■ **RECORDS TO PROCESS**:
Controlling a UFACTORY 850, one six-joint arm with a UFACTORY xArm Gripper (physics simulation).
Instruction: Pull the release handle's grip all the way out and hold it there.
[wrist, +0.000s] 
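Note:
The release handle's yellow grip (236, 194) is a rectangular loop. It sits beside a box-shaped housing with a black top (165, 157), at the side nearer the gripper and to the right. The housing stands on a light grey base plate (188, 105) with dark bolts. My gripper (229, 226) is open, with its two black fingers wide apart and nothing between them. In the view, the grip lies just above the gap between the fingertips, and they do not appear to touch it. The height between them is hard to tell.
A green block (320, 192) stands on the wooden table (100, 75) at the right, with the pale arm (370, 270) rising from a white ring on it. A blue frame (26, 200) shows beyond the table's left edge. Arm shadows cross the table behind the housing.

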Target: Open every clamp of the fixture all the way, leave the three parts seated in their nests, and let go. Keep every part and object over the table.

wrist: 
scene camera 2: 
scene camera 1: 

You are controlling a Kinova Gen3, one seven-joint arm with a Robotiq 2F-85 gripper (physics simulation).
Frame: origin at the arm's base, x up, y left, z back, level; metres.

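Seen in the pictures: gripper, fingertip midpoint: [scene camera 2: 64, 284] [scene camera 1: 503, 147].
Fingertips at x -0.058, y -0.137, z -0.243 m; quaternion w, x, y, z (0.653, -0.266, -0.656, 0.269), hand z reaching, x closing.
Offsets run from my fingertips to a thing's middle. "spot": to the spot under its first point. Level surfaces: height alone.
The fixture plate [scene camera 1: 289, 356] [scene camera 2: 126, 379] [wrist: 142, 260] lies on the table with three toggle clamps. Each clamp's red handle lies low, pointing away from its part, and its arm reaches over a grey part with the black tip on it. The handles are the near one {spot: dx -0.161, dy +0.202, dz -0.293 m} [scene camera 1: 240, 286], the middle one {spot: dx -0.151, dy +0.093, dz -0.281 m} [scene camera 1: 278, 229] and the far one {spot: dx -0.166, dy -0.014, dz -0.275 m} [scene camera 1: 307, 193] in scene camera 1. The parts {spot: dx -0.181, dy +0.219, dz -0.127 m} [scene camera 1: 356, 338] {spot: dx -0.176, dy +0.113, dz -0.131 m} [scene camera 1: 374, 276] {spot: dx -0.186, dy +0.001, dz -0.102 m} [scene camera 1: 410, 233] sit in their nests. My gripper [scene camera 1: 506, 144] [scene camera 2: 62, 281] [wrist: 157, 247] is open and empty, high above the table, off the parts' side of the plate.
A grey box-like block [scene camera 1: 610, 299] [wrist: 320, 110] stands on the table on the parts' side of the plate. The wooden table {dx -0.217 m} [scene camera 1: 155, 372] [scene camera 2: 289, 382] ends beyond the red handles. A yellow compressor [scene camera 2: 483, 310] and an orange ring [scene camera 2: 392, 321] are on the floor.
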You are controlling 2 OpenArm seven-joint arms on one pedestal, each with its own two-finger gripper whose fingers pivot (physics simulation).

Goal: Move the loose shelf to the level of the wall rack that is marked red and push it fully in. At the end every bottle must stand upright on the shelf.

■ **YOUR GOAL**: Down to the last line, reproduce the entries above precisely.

■ **OUTPUT FOR THIS TASK**:
Controlling a UFACTORY 850, one six-joint arm with a UFACTORY xArm Gripper (physics simulation).
Instruction: Pull the release handle's grip all the way out and hold it there.
[wrist, +0.000s] 
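Note:
The release handle's yellow grip (236, 194) is a rectangular loop. It sits beside a box-shaped housing with a black top (165, 157), at the side nearer the gripper and to the right. The housing stands on a light grey base plate (188, 105) with dark bolts. My gripper (229, 226) is open, with its two black fingers wide apart and nothing between them. In the view, the grip lies just above the gap between the fingertips, and they do not appear to touch it. The height between them is hard to tell.
A green block (320, 192) stands on the wooden table (100, 75) at the right, with the pale arm (370, 270) rising from a white ring on it. A blue frame (26, 200) shows beyond the table's left edge. Arm shadows cross the table behind the housing.
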
Target: Open every clamp of the fixture all the way, leave the three parts seated in their nests, and let go. Keep every part and object over the table.

wrist: 
scene camera 2: 
scene camera 1: 

You are controlling a Kinova Gen3, one seven-joint arm with a Robotiq 2F-85 gripper (physics simulation).
Frame: origin at the arm's base, x up, y left, z back, level; metres.

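Seen in the pictures: gripper, fingertip midpoint: [scene camera 2: 64, 284] [scene camera 1: 503, 147].
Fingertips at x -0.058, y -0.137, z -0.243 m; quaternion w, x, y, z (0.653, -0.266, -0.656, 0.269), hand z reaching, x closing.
Offsets run from my fingertips to a thing's middle. "spot": to the spot under its first point. Level surfaces: height alone.
The fixture plate [scene camera 1: 289, 356] [scene camera 2: 126, 379] [wrist: 142, 260] lies on the table with three toggle clamps. Each clamp's red handle lies low, pointing away from its part, and its arm reaches over a grey part with the black tip on it. The handles are the near one {spot: dx -0.161, dy +0.202, dz -0.293 m} [scene camera 1: 240, 286], the middle one {spot: dx -0.151, dy +0.093, dz -0.281 m} [scene camera 1: 278, 229] and the far one {spot: dx -0.166, dy -0.014, dz -0.275 m} [scene camera 1: 307, 193] in scene camera 1. The parts {spot: dx -0.181, dy +0.219, dz -0.127 m} [scene camera 1: 356, 338] {spot: dx -0.176, dy +0.113, dz -0.131 m} [scene camera 1: 374, 276] {spot: dx -0.186, dy +0.001, dz -0.102 m} [scene camera 1: 410, 233] sit in their nests. My gripper [scene camera 1: 506, 144] [scene camera 2: 62, 281] [wrist: 157, 247] is open and empty, high above the table, off the parts' side of the plate.
A grey box-like block [scene camera 1: 610, 299] [wrist: 320, 110] stands on the table on the parts' side of the plate. The wooden table {dx -0.217 m} [scene camera 1: 155, 372] [scene camera 2: 289, 382] ends beyond the red handles. A yellow compressor [scene camera 2: 483, 310] and an orange ring [scene camera 2: 392, 321] are on the floor.
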You are controlling 2 OpenArm seven-joint arms on one pedestal, each with its own two-finger gripper whose fingers pivot (physics simulation).

Goal: Move the loose shelf to the level of the wall rack that is marked red and push it fully in. At the end every bottle must stand upright on the shelf.

This answer requires nothing else.